■ **WHAT IS EXPECTED**
Print each record that follows exactly, leaving the pictures behind.

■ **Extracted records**
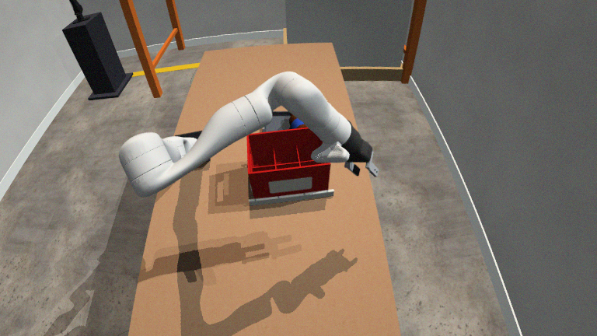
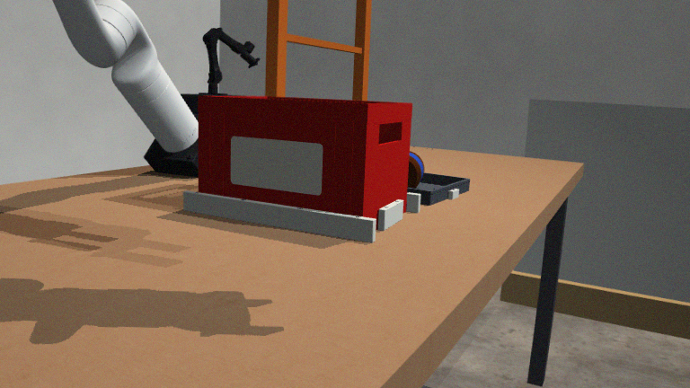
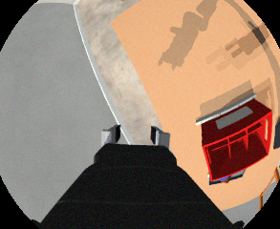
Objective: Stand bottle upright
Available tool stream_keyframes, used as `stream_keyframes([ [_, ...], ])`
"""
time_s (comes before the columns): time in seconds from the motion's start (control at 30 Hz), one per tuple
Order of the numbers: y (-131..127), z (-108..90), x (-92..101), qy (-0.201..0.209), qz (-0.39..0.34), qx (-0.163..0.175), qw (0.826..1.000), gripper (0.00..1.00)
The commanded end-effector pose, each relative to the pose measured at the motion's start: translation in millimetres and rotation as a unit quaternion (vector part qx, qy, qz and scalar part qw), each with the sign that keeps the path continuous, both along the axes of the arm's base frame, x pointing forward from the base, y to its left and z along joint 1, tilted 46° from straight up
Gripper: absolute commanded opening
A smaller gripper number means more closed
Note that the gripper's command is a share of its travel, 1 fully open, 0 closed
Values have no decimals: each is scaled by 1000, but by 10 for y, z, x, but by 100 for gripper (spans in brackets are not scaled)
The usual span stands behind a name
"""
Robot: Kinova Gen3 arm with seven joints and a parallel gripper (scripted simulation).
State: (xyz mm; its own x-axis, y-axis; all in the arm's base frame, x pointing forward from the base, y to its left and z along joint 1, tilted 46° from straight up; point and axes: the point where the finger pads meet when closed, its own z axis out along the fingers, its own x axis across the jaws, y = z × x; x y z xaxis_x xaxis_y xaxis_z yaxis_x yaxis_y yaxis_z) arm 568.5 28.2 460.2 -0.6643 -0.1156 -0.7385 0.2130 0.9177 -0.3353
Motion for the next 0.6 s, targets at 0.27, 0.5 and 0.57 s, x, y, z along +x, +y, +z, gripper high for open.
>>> stream_keyframes([
  [0.27,914,-1053,211,95,27,-32,995,100],
  [0.5,1408,-1676,131,149,37,-55,987,100],
  [0.57,1538,-1854,88,164,39,-62,984,100],
])
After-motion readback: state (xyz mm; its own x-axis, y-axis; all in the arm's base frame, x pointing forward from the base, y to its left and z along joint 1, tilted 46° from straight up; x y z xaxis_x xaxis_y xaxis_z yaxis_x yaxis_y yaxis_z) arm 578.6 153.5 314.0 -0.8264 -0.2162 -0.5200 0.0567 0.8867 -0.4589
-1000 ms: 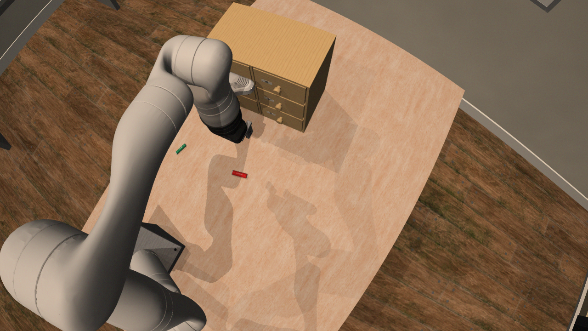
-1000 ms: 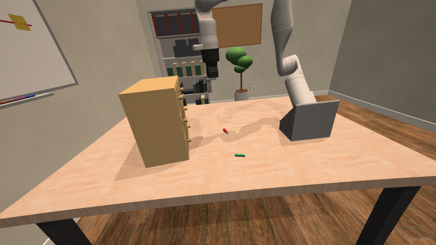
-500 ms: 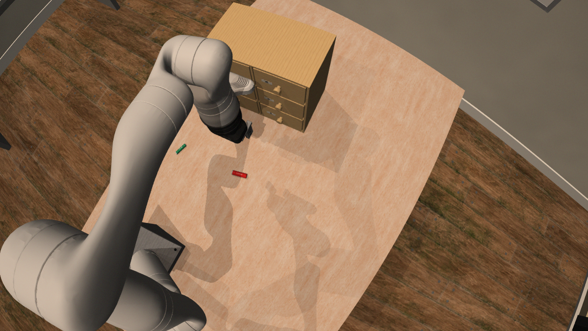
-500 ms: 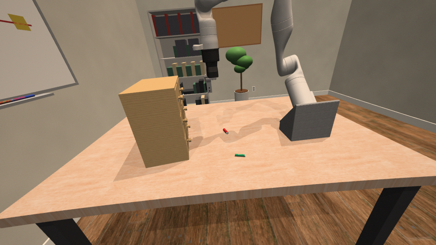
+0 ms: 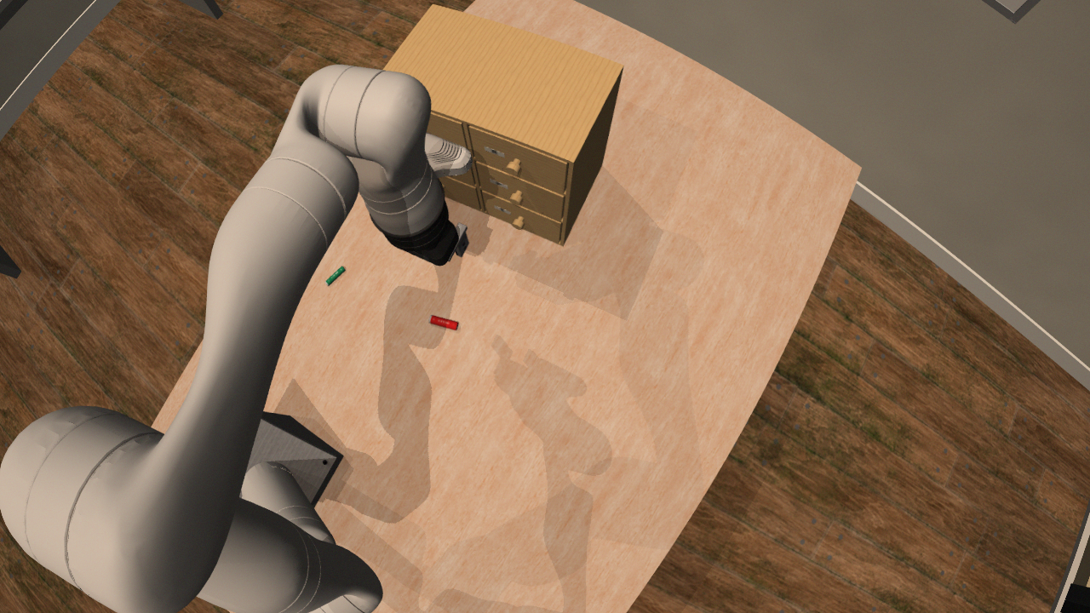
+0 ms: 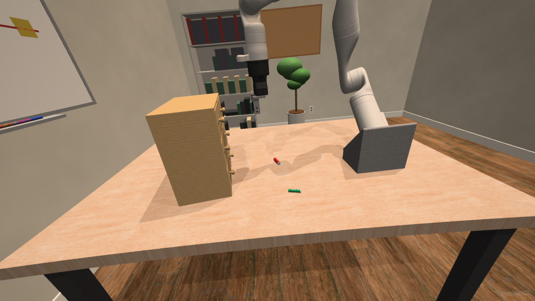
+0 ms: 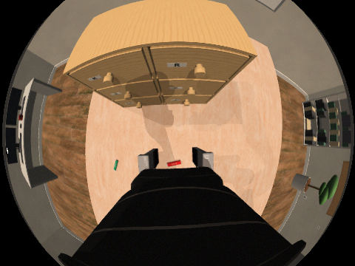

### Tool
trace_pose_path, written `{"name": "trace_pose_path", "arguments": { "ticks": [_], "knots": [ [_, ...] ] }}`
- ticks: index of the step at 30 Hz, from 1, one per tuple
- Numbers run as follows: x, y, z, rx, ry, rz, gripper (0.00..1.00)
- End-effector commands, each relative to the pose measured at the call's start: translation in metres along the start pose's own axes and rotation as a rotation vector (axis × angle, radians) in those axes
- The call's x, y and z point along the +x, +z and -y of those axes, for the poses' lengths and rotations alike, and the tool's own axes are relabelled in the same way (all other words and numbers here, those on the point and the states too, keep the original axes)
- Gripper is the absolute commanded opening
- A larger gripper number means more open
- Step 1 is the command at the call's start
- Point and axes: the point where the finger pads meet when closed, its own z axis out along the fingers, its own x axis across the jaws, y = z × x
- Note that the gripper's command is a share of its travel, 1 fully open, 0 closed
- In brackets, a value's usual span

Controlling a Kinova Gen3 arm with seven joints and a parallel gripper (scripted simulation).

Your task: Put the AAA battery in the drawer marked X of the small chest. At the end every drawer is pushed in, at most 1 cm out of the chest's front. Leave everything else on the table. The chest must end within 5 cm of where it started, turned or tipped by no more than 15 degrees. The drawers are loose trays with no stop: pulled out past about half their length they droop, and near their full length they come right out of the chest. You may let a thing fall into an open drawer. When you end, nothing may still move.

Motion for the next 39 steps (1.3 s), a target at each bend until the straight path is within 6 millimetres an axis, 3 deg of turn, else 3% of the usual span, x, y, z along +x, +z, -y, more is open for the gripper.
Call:
{"name": "trace_pose_path", "arguments": {
  "ticks": [1, 13, 17, 21, 27, 29, 34, 39],
  "knots": [
    [0.000, -0.001, 0.000, 0.002, 0.000, 0.001, 1.00],
    [-0.001, -0.001, 0.000, 0.002, 0.000, 0.001, 1.00],
    [-0.009, 0.000, 0.000, 0.002, 0.000, 0.001, 1.00],
    [-0.032, 0.002, 0.000, 0.002, 0.000, 0.001, 1.00],
    [-0.085, 0.006, 0.001, 0.002, 0.000, 0.001, 1.00],
    [-0.085, 0.006, 0.001, 0.002, 0.000, 0.001, 1.00],
    [-0.126, 0.009, 0.001, 0.002, 0.000, 0.001, 1.00],
    [-0.147, 0.011, 0.001, 0.002, 0.000, 0.001, 1.00]
  ]
}}
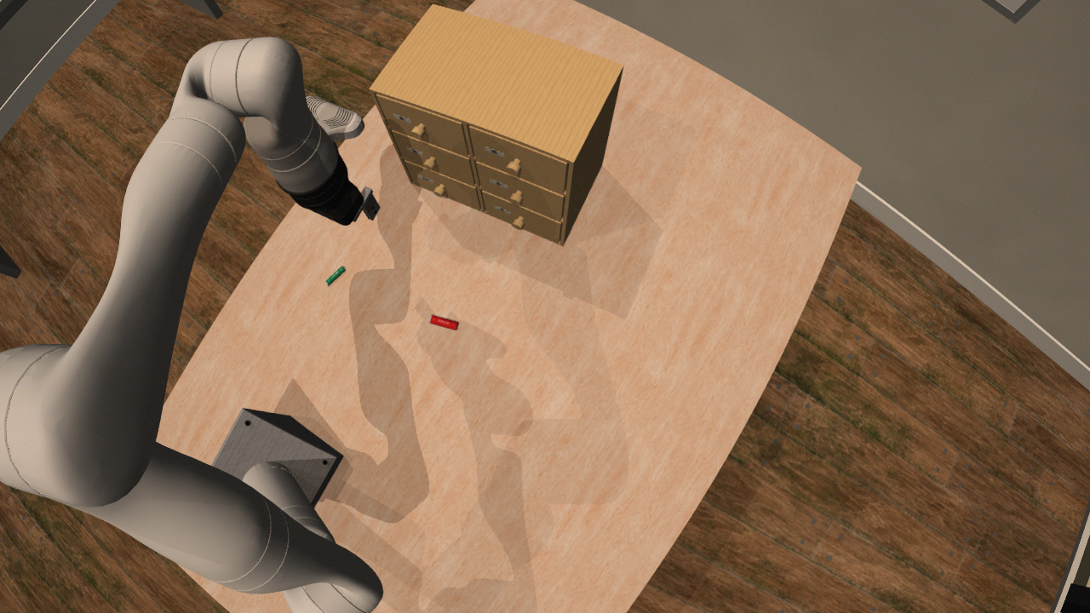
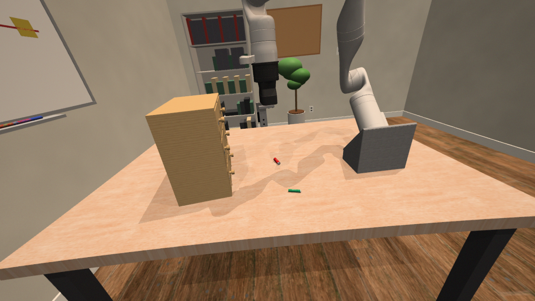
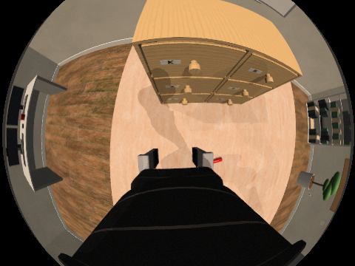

■ **ANSWER SECTION**
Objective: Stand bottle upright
Available tool stream_keyframes, used as `stream_keyframes([ [_, ...], ])`
"""
time_s (comes before the columns): time in seconds from the motion's start (control at 30 Hz), one per tuple
Order of the numbers: y (-131..127), z (-108..90), x (-92..101), qy (-0.201..0.209), qz (-0.39..0.34), qx (-0.163..0.175), qw (0.826..1.000), gripper (0.00..1.00)
The commanded end-effector pose, each relative to the pose measured at the motion's start: translation in millimetres and rotation as a unit quaternion (vector part qx, qy, qz and scalar part qw), each with the sign that keeps the path continuous, both along the axes of the arm's base frame, x pointing forward from the base, y to its left and z along joint 1, tilted 46° from straight up
Gripper: absolute commanded opening
A smaller gripper number means more closed
Note that the gripper's command is a share of its travel, 1 fully open, 0 closed
Values have no decimals: each is scaled by 1000, but by 10 for y, z, x, but by 100 for gripper (spans in brackets are not scaled)
The usual span stands behind a name
"""
Robot: Kinova Gen3 arm with seven joints and a parallel gripper (scripted simulation).
State: (xyz mm; its own x-axis, y-axis; all in the arm's base frame, x pointing forward from the base, y to its left and z along joint 1, tilted 46° from straight up; point and axes: the point where the finger pads meet when closed, its own z axis out along the fingers, its own x axis across the jaws, y = z × x; x y z xaxis_x xaxis_y xaxis_z yaxis_x yaxis_y yaxis_z) arm 568.5 28.2 460.2 -0.6643 -0.1156 -0.7385 0.2130 0.9177 -0.3353
Motion for the next 0.6 s, targets at 0.27, 0.5 and 0.57 s, x, y, z along +x, +y, +z, gripper high for open.
>>> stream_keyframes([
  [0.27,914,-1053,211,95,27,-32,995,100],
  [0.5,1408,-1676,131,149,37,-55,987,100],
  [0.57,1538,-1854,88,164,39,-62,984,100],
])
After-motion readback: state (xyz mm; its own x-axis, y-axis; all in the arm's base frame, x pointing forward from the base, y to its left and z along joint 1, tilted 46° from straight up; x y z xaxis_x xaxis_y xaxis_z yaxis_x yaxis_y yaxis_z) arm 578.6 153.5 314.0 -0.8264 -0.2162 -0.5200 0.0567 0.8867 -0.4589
-1000 ms: 
-1000 ms: 
-500 ms: 
-500 ms: 
+0 ms: 
+0 ms: 
+0 ms: 

### Tool
trace_pose_path, written `{"name": "trace_pose_path", "arguments": { "ticks": [_], "knots": [ [_, ...] ] }}`
- ticks: index of the step at 30 Hz, from 1, one per tuple
- Numbers run as follows: x, y, z, rx, ry, rz, gripper (0.00..1.00)
- End-effector commands, each relative to the pose measured at the call's start: translation in metres along the start pose's own axes and rotation as a rotation vector (axis × angle, radians) in those axes
- The call's x, y and z point along the +x, +z and -y of those axes, for the poses' lengths and rotations alike, and the tool's own axes are relabelled in the same way (all other words and numbers here, those on the point and the states too, keep the original axes)
- Gripper is the absolute commanded opening
- A larger gripper number means more open
- Step 1 is the command at the call's start
- Point and axes: the point where the finger pads meet when closed, its own z axis out along the fingers, its own x axis across the jaws, y = z × x
- Note that the gripper's command is a share of its travel, 1 fully open, 0 closed
- In brackets, a value's usual span

Controlling a Kinova Gen3 arm with seven joints and a parallel gripper (scripted simulation).

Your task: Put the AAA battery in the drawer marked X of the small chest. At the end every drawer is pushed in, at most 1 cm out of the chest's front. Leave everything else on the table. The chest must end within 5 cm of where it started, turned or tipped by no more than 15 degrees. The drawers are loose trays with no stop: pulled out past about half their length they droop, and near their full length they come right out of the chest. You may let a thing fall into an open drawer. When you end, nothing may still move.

Motion for the next 39 steps (1.3 s), a target at each bend until the straight path is within 6 millimetres an axis, 3 deg of turn, else 3% of the usual span, x, y, z along +x, +z, -y, more is open for the gripper.
Call:
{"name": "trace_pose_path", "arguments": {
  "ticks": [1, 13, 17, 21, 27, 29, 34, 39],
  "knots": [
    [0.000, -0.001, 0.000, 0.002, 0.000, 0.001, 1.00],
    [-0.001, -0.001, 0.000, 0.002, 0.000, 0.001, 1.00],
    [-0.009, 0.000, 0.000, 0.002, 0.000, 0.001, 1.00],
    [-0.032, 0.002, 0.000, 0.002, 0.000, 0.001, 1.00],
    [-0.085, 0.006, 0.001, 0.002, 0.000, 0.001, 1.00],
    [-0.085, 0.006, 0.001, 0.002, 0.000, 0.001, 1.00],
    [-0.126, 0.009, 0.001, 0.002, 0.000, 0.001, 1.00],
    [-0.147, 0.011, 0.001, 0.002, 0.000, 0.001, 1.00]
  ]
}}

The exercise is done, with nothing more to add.